Exercise description: Nothing should be left out. Give all the data again exactly as written.

Exercise data:

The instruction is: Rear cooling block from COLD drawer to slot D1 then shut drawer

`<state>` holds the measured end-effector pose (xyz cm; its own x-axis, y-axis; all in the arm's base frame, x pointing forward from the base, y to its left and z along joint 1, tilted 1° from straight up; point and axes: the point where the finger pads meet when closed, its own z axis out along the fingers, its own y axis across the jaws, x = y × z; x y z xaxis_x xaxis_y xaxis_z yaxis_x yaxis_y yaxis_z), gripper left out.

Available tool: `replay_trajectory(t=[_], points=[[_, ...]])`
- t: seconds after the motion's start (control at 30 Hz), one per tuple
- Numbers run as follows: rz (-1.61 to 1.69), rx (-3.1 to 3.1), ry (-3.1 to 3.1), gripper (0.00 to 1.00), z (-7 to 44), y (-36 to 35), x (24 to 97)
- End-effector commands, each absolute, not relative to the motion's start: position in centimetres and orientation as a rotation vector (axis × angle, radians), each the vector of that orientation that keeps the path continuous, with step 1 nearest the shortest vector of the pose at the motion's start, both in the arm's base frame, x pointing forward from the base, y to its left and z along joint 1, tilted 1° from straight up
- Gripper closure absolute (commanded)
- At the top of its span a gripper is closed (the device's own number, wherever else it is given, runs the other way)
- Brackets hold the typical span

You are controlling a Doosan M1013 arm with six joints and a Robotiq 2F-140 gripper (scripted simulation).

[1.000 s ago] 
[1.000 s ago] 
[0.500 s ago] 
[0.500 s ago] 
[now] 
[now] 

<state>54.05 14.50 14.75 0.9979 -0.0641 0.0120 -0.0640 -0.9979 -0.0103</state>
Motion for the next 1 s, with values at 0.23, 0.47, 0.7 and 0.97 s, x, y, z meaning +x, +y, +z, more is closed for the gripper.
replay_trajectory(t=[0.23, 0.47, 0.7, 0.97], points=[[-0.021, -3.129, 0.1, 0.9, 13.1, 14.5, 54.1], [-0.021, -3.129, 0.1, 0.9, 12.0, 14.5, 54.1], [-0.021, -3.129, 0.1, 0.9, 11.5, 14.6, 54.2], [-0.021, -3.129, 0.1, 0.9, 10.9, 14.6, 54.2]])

Finished exercise:
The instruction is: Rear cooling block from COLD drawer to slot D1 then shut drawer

`<state>` holds the measured end-effector pose (xyz cm; its own x-axis, y-axis; all in the arm's base frame, x pointing forward from the base, y to its left and z along joint 1, tilted 1° from straight up; point and axes: the point where the finger pads meet when closed, its own z axis out along the fingers, its own y axis across the jaws, x = y × z; x y z xaxis_x xaxis_y xaxis_z yaxis_x yaxis_y yaxis_z), gripper left out.

Available tool: `replay_trajectory(t=[_], points=[[_, ...]])`
- t: seconds after the motion's start (control at 30 Hz), one per tuple
- Numbers run as follows: rz (-1.61 to 1.69), rx (-3.1 to 3.1), ry (-3.1 to 3.1), gripper (0.00 to 1.00), z (-7 to 44), y (-36 to 35), x (24 to 97)
- End-effector commands, each absolute, not relative to the motion's start: position in centimetres and orientation as a rotation vector (axis × angle, radians), each the vector of that orientation that keeps the path continuous, with step 1 nearest the shortest vector of the pose at the motion's start, both in the arm's base frame, x pointing forward from the base, y to its left and z along joint 1, tilted 1° from straight up
- Gripper closure absolute (commanded)
- At the top of its span a gripper is closed (the device's own number, wherever else it is given, runs the other way)
- Brackets hold the typical span

You are controlling a Doosan M1013 arm with six joints and a Robotiq 2F-140 gripper (scripted simulation).

[1.000 s ago] 
[1.000 s ago] 
[0.500 s ago] 
[0.500 s ago] 
[now] 
[now] 

<state>54.05 14.50 14.75 0.9979 -0.0641 0.0120 -0.0640 -0.9979 -0.0103</state>
Motion for the next 1 s, with values at 0.23, 0.47, 0.7 and 0.97 s, x, y, z meaning +x, +y, +z, more is closed for the gripper.
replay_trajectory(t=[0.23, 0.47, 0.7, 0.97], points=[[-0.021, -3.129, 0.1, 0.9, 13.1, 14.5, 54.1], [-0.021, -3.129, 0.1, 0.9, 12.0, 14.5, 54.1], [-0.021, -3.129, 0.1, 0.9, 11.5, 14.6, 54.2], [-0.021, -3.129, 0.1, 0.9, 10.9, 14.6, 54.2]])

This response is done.